> [DIRECTIONS]: Could you output exactly the lines running from the one containing "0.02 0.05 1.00" to the final line of the listing below, leaving out pictures?

> [SOURCE DATA]:
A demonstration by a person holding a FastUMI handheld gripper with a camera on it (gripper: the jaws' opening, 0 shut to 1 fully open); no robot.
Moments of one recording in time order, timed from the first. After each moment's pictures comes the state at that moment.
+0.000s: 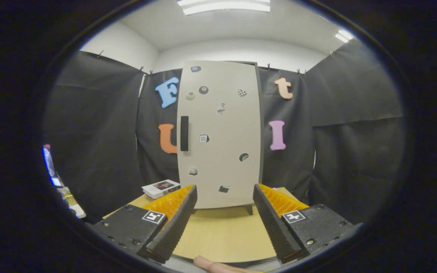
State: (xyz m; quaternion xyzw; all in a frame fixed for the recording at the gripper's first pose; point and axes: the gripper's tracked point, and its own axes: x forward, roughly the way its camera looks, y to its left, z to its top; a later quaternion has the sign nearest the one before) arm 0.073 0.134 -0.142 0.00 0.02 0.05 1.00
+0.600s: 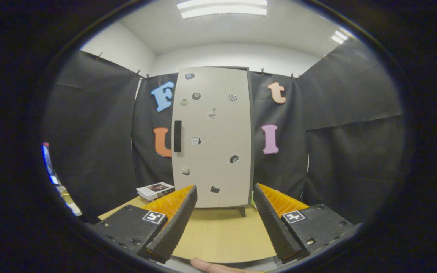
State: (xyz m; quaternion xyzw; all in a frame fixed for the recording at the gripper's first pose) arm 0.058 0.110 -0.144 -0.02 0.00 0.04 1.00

> [COMPLETED TASK]:
State: (xyz m; quaternion xyzw; all in a frame fixed for the recording at the gripper's first pose; point and axes: the gripper's tracked point, and its own axes: x forward, roughly the way its camera looks, y to its left, z to its top; a later quaternion has the sign nearest the one before) arm 0.073 0.134 -0.142 0.00 0.02 0.05 1.00
+0.600s: 
State: (xyz m; quaternion xyzw; all in a frame fixed for the recording at the gripper's first pose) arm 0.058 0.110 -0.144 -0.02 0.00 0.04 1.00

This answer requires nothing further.